Due to its expressive syntax and easy-to-use interface, it has grown in popularity in recent years.

Companies like Twitter, Ford, Microsoft, New York Times and Google are already using R in their various projects. Nowadays, most of the programmers are preferring to use Python in addition to R and also in some cases in the place of R.

Statistical Computing

R is the most popular programming language among statisticians. In fact, it was initially built by statisticians for statisticians. It has a rich package repository with more than 9100 packages with every statistical function we can imagine. R’s expressive syntax allows researchers - even those from non computer science backgrounds to quickly import, clean and analyze data from various data sources. R also has charting capabilities, which means we can plot our data and create interesting visualizations from any dataset.

Machine Learning

One of another paths that is trending all around the world is Machine Learning. In simple words, machine learning is giving machine the ability to learn on its own. It is done through various algorithms that parses data; the machine then learns from the data and take informed decisions on its own.

Companies like Amazon, Google, Facebook’s inner systems is driven by machine learning algorithms. The languages R and Python have found a lot of use in predictive analytics and machine learning. They have good library for common Machine Learning tasks like linear and non-linear regression, decision trees, linear and non-linear classification and many more.

Artificial Intelligence (AI)

Human robot solving problems on whiteboard The goal of AI is to create systems which can function intelligently and independently like human beings. AI is the advanced part of Data Science.

Humans can speak and listen. This helps them to express their ideas through language. This is done through speech recognition in AI. Much of the speech recognition is done using statistical methods.

Humans can read and write in a language. This is NLP (Natural Language Processing) in AI.

Humans see with their eyes and process what they see. This is coming under Computer vision that is given to computers through Symbolic learning.

Humans understand their environment and move around fluently. This is coming under Robotics.

Humans can recognize patterns like groups of objects or individual objects and their shapes. This is a field of Pattern recognition. Machines can learn this easily since they analyze more data and dimensions of data. This is called Machine learning.

Human brain is a network of neurons. These networks are replicated in machines to get cognitive (recognizing and storing) abilities. If these networks are complex and deeper, it becomes Deep learning.

Humans can recognize past events. This is done using Recurrent Neural network (RNN).

The two main parts in AI are Symbolic learning and Machine learning. Machine learning is based on data. Hence we need to feed lots of data into the computers. Based on this data, they determine patterns and provide predictions.

The first AI robot is Sophia developed in 2016 by Hong Kong-based company Hanson Robotics.

Data analytics vs Data Science

Data analytics is also closer to Data Science but it is used in the beginning stages. For example, Data analytics focuses on analysing the data for finding answers for the questions posed by the people in the organization. It draws conclusions based on past data and does not make any future predictions.

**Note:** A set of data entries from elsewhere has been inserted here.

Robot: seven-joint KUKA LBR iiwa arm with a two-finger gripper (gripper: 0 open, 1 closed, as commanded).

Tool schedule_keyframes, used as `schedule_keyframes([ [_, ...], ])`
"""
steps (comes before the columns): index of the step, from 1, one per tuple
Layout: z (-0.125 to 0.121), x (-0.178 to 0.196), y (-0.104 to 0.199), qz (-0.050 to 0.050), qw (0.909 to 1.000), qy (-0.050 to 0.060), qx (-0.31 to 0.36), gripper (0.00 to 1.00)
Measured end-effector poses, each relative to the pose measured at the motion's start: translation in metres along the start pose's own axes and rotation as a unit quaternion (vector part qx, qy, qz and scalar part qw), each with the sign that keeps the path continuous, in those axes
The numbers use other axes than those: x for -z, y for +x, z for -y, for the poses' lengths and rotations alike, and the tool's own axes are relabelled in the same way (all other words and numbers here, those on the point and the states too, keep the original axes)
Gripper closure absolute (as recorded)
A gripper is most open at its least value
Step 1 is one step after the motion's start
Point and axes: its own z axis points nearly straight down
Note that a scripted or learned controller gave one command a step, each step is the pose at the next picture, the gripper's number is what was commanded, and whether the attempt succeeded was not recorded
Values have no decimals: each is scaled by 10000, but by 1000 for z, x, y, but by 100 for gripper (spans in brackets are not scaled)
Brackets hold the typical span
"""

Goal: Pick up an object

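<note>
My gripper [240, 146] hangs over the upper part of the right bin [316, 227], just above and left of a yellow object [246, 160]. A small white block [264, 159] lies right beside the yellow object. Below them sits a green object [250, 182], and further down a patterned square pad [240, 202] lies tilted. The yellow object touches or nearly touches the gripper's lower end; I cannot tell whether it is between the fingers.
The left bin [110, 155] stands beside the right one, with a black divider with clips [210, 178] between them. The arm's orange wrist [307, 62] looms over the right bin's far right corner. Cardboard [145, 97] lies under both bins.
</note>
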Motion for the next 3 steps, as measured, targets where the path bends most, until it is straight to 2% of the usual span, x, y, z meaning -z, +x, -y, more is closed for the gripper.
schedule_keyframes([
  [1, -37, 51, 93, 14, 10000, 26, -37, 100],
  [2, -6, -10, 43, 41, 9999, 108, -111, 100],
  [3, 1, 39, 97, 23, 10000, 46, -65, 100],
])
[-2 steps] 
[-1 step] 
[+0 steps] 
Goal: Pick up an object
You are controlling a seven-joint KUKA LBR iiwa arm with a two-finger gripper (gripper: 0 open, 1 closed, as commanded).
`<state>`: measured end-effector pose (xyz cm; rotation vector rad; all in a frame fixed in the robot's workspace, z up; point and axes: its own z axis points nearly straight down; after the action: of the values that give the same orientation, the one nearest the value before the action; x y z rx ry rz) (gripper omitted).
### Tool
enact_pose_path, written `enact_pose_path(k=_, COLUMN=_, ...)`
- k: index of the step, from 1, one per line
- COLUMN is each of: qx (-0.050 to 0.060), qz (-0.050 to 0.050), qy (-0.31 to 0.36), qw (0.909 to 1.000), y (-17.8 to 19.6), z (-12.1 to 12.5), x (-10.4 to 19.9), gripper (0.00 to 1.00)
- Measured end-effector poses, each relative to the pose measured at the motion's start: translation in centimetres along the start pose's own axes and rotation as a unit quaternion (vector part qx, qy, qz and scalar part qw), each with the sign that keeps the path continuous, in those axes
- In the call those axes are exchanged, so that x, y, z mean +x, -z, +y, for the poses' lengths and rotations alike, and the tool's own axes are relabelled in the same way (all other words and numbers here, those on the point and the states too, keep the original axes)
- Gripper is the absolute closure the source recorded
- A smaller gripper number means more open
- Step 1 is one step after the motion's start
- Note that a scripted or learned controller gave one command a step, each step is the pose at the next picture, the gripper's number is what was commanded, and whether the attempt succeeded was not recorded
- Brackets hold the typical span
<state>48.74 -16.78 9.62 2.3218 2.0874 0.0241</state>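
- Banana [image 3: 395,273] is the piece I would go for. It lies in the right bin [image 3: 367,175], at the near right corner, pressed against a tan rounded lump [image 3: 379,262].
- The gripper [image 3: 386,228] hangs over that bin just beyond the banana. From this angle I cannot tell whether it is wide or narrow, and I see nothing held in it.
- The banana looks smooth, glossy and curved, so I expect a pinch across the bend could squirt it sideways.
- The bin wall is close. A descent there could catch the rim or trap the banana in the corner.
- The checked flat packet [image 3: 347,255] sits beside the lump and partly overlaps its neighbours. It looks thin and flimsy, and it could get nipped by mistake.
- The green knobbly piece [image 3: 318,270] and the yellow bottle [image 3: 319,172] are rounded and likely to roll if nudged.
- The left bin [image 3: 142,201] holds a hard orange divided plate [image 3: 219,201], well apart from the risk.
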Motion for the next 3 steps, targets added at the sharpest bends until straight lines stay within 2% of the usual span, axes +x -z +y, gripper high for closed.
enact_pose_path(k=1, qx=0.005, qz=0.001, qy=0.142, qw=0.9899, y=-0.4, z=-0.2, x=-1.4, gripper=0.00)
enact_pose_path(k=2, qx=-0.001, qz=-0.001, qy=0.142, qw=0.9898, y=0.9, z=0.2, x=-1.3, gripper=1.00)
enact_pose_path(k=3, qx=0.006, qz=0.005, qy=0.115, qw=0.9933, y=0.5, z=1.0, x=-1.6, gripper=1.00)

But in case of Data science, the data is analysed for knowing the future trends and fate of the organization. The Data scientist himself poses certain questions and investigates answers for them in order to provide correct guidance to the management.

Skills Required

Skills needed to become a Data Scientist

A Data scientist is supposed to possess in-depth knowledge of statistics, computer programming in Python, SAS, R, Machine learning and AI. Knowledge of Big data is not required but it may be useful in some cases. You can learn more about these skills in our Skills required for Data Scientist here.

Skills needed to become a Data Analyst

A Data analyst should have knowledge in statistics, computer programming in Python, SAS, R and data wrangling ( the ability to map raw data and convert it into another format to make it useful).